Banging on the wrong pots and pans

While it may be true that an increasing number of people are focused on efficiency innovation as the field of entrepreneurship grows, the claim that we’re not pursuing significant problems is inaccurate.

Below is a list of advances made in various fields from a few Google queries. Significant innovation is occurring in fields like healthcare, transportation and agriculture.

Health
1. The average US lifespan has increased by 9 years (13%) since 1960.
2. The FDA just approved the first digital pill that monitors patients response treatments.
3. The cost of sequencing a genome has fallen by more than 4 orders of magnitude - much, much faster than Moore’s law.

Transportation
1. Google thinks it is five years away from productionizing self-driving cars.
2. The number of passenger miles flown in the US has increased by 18x since 1960 and jets have never been safer to fly. 3. Fatalities on US roads per capita has fallen by 80% since 1960.

Agriculture
1. Agricultural yields in the US have increased 250% for corn, 200% for wheat and soybeans, and 75%+ for barley and oats.

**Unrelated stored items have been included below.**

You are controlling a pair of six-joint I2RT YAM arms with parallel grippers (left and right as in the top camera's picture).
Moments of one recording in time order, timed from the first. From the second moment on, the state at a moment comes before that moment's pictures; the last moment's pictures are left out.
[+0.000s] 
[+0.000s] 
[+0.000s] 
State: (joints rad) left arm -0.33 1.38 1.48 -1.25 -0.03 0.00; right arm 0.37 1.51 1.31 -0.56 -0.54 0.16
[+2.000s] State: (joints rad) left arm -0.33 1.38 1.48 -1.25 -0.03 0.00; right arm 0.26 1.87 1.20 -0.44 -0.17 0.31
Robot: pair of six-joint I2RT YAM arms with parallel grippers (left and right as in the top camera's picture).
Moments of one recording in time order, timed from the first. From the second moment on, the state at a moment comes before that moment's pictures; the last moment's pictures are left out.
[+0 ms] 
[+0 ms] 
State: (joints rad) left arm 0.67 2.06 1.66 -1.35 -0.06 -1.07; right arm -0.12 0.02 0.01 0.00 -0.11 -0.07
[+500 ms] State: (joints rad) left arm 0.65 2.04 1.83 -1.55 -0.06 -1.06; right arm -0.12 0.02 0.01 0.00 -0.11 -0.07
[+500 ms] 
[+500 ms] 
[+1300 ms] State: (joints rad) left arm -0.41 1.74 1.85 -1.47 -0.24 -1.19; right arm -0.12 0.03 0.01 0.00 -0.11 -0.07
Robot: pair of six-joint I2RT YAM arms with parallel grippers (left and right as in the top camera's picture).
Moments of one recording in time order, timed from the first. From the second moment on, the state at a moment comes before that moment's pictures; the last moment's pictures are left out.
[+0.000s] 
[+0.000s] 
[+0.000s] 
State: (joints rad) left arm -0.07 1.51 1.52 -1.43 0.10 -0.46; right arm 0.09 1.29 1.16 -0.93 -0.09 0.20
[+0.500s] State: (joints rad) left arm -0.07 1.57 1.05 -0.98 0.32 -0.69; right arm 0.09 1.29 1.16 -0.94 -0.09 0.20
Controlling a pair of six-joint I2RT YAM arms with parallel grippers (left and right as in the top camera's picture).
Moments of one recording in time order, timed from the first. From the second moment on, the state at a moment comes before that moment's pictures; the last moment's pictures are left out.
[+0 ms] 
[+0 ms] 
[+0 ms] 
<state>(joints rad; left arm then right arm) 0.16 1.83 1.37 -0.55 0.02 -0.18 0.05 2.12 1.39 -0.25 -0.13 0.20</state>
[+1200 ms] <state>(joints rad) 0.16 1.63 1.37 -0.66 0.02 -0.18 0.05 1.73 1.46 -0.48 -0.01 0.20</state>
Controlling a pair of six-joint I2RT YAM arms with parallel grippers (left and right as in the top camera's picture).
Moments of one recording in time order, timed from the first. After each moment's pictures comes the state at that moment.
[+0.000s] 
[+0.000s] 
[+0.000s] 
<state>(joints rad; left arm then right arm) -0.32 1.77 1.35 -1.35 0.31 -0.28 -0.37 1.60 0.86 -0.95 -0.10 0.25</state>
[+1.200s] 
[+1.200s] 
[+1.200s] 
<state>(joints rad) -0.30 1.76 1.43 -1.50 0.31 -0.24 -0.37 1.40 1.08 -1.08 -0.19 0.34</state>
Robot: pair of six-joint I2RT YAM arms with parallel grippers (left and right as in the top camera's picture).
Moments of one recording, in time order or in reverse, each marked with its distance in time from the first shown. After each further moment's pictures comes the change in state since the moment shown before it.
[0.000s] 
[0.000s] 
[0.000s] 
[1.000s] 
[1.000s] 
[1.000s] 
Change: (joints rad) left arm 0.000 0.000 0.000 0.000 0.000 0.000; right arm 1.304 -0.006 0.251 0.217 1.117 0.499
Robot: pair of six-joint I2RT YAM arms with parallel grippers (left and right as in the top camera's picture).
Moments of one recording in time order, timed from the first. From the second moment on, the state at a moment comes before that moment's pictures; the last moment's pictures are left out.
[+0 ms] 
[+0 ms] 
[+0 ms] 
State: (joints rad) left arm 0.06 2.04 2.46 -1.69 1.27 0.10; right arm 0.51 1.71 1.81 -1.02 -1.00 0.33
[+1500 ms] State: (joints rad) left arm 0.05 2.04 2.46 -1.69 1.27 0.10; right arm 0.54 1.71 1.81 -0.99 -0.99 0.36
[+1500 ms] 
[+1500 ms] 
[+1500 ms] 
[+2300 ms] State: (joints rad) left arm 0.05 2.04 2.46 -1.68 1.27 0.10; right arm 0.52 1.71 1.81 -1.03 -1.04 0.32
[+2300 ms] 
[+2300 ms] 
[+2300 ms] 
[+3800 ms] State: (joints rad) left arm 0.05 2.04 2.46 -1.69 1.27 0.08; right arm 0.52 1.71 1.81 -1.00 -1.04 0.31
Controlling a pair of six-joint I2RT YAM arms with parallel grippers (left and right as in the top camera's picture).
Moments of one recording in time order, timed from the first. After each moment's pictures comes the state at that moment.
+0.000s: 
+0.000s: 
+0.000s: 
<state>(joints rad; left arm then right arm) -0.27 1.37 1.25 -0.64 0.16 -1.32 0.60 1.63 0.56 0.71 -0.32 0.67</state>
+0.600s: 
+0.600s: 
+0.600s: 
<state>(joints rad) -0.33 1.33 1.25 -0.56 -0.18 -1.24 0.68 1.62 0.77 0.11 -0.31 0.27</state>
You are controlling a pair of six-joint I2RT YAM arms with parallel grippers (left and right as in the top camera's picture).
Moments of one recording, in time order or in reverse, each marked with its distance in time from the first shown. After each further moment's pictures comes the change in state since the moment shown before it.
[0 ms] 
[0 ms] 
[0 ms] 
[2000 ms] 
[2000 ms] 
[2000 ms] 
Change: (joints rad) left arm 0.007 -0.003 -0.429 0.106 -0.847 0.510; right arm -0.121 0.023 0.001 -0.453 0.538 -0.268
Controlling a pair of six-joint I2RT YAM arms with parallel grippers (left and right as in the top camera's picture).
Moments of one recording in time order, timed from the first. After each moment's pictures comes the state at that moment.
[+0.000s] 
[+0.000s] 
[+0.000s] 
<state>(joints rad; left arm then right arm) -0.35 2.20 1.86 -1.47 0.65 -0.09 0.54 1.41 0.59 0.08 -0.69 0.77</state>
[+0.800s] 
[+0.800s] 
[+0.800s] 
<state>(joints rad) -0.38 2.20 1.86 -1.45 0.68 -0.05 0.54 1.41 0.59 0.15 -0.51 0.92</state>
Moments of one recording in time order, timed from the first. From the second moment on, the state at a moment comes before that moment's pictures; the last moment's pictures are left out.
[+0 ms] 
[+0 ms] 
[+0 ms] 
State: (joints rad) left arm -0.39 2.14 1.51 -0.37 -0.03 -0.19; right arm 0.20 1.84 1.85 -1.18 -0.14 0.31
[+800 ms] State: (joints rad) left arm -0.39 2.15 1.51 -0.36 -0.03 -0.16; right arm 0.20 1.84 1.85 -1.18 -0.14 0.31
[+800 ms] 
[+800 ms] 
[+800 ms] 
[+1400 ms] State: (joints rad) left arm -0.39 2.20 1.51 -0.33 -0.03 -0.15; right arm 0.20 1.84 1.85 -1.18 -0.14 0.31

Right cause, questionable war-cry

There’s no doubt, we could always be aiming higher, funding research and new ideas to a greater extent, relaxing H1B visa restrictions or reducing barriers to entry for new companies.

To his great credit, Thiel is a contributor to this effort. He has many initiatives to finance progress: the Thiel fellows programs, his numerous investment vehicles and working with his colleagues from PayPal who have built SpaceX, Telsa, Yammer, LinkedIn and other disruptive companies.

But to question the progress and changes we’ve seen in the past 50 years and the innovations that we’re on the cusp of commercializing is a misleading way to build a groundswell. Even if the cause is laudable.